Task brief
Of the entries below, copy only those lines that contain the word "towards".

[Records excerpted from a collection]
********************

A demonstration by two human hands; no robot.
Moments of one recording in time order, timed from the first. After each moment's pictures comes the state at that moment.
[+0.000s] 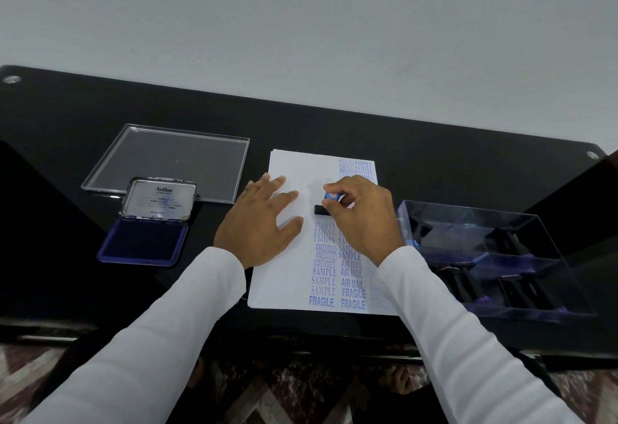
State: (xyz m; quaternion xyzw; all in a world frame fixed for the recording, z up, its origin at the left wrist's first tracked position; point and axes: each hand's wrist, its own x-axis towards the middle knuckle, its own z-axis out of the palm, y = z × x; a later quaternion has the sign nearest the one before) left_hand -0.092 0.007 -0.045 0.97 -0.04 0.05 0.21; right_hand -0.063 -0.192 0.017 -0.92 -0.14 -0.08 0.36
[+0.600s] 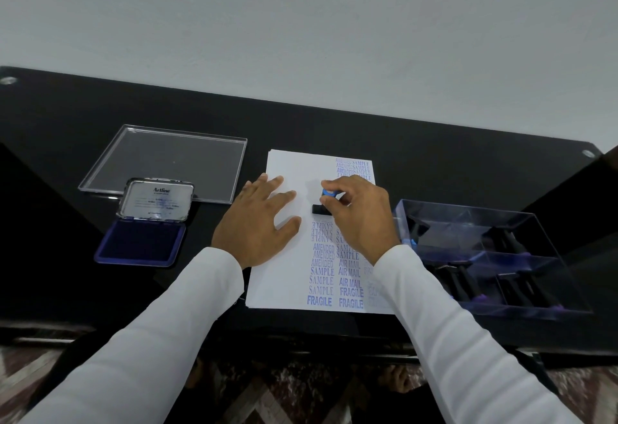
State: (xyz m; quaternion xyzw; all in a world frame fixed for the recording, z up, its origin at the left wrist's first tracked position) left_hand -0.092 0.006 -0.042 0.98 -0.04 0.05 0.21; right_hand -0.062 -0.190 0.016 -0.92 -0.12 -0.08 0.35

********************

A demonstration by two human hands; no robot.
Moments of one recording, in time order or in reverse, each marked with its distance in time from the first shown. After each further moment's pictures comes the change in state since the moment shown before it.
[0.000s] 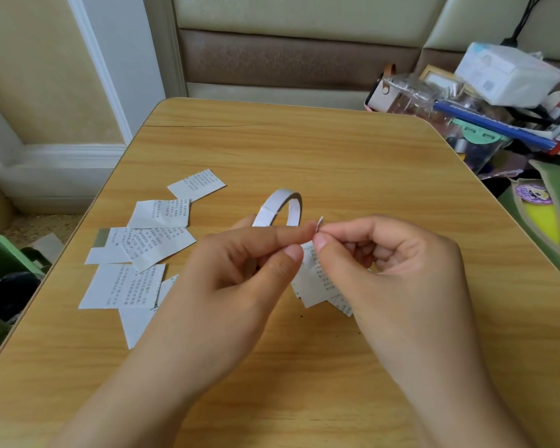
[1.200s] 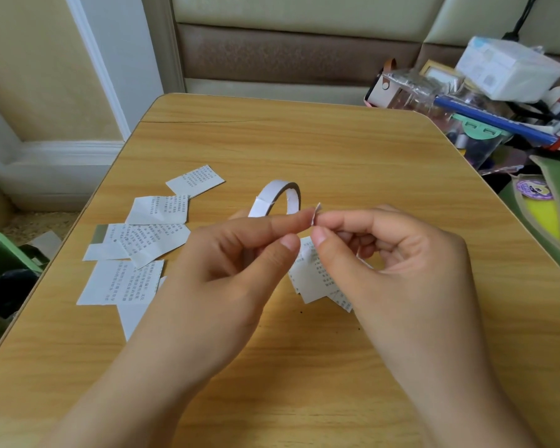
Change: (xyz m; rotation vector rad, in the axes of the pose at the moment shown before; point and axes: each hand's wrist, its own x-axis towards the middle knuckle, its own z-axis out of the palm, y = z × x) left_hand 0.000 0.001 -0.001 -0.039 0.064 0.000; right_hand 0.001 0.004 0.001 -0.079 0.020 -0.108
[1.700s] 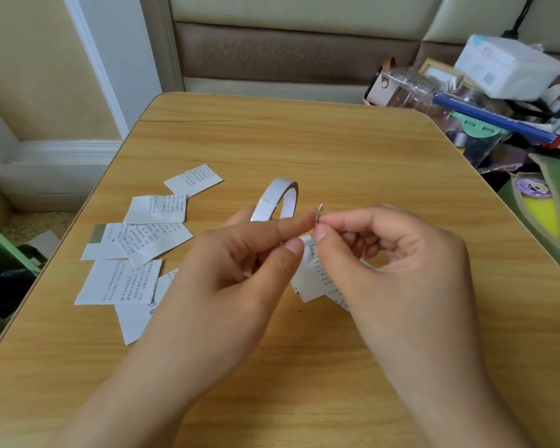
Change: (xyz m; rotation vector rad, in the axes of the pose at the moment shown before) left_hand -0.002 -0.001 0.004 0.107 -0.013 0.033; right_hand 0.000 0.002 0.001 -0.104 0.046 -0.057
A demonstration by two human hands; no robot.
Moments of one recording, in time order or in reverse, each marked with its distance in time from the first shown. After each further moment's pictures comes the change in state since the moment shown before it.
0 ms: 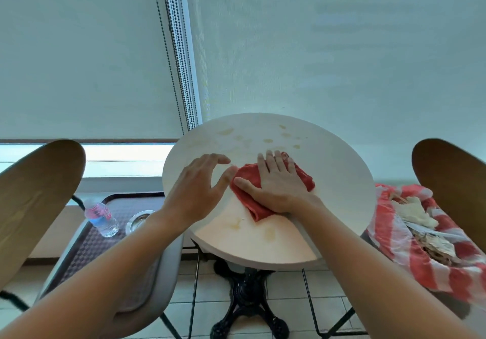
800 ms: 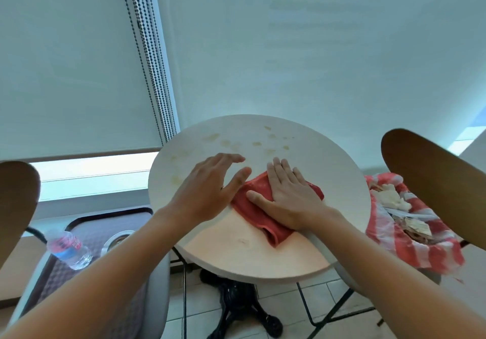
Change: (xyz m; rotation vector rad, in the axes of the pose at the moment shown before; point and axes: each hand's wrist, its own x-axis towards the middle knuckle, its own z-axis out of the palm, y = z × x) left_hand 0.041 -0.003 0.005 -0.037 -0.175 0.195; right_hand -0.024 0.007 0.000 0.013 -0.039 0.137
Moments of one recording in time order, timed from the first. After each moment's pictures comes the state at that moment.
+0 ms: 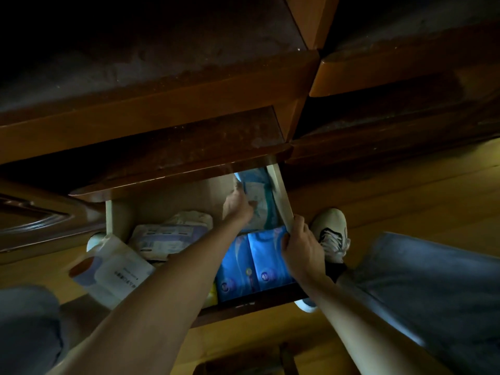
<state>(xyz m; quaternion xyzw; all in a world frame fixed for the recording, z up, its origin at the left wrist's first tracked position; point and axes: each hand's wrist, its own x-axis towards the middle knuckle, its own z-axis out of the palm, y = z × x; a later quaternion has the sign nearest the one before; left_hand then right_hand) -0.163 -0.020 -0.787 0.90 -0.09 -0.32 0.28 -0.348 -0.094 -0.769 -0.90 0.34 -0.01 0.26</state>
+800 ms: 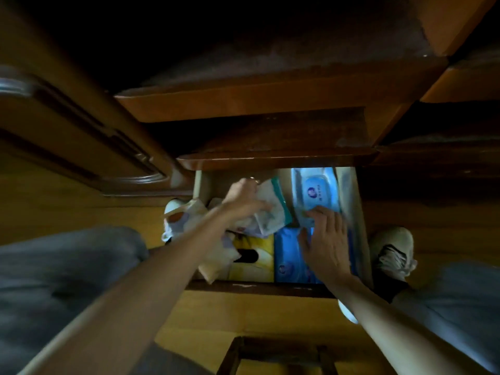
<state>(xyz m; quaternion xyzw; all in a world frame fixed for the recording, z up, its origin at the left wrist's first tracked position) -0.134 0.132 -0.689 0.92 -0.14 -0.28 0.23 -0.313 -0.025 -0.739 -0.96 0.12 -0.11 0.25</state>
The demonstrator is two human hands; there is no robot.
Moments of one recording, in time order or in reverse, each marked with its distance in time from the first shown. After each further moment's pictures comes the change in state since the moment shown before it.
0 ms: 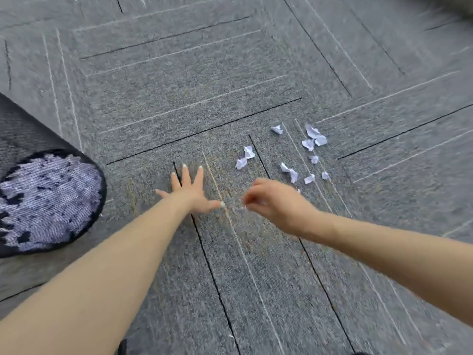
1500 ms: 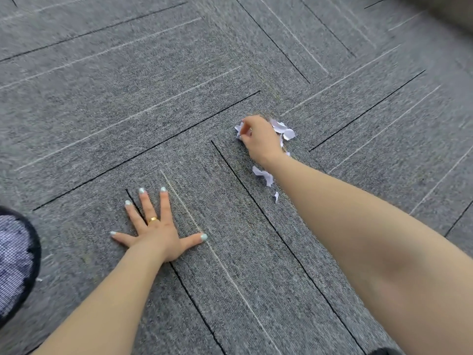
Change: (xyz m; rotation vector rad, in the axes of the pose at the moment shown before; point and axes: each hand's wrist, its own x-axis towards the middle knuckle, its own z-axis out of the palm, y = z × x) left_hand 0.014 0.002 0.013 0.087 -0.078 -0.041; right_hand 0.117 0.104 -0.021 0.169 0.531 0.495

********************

Finished exercise
State: (xyz m; quaternion xyzw; all in a world frame fixed for the recording, z up, its origin at the left wrist's first tracked position; point and axes: each hand's wrist, its own x-axis towards the middle knuckle, its own z-axis out of the palm, y = z × x; a later quaternion has the sign nearest the one before) left_hand -0.092 0.007 -0.045 0.97 -0.04 0.05 0.21; right_hand -0.063 -0.192 0.017 -0.92 -0.14 -0.08 0.36
Change: (xyz m; rotation vector rad, in the axes of the pose at the moment shown before; point and axes: each hand's wrist, its own x-axis towards the middle knuckle, its own z-axis out of the palm, y = z × x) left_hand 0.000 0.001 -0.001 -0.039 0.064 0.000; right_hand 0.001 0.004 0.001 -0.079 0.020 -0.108
Change: (xyz m; rotation vector rad, in the axes of the pose at the moment shown before; point and axes: each hand's wrist, its own x-axis towards the middle knuckle, its own z-axis out of the palm, y = z × x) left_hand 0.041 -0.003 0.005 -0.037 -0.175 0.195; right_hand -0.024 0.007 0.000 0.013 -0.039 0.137
<state>(xyz m; quaternion xyzw; all in a world frame fixed for the recording, z up, its origin at the left wrist's first tracked position; point and axes: each hand's wrist, its own x-axis towards the middle knuckle, its own z-axis out of the palm, y = z × x; a later quaternion has the sign nearest the one before; left_hand then right_hand) -0.163 -0.020 -0.787 0.90 -0.09 -0.32 0.28 -0.348 -0.094 -0.769 -0.90 0.34 -0.01 0.26</state>
Change: (xyz m; rotation vector rad, in the axes of the pose at the moment shown before; point and axes: each hand's wrist, its own x-axis towards the middle knuckle, its own z-axis out of the palm, y = z × x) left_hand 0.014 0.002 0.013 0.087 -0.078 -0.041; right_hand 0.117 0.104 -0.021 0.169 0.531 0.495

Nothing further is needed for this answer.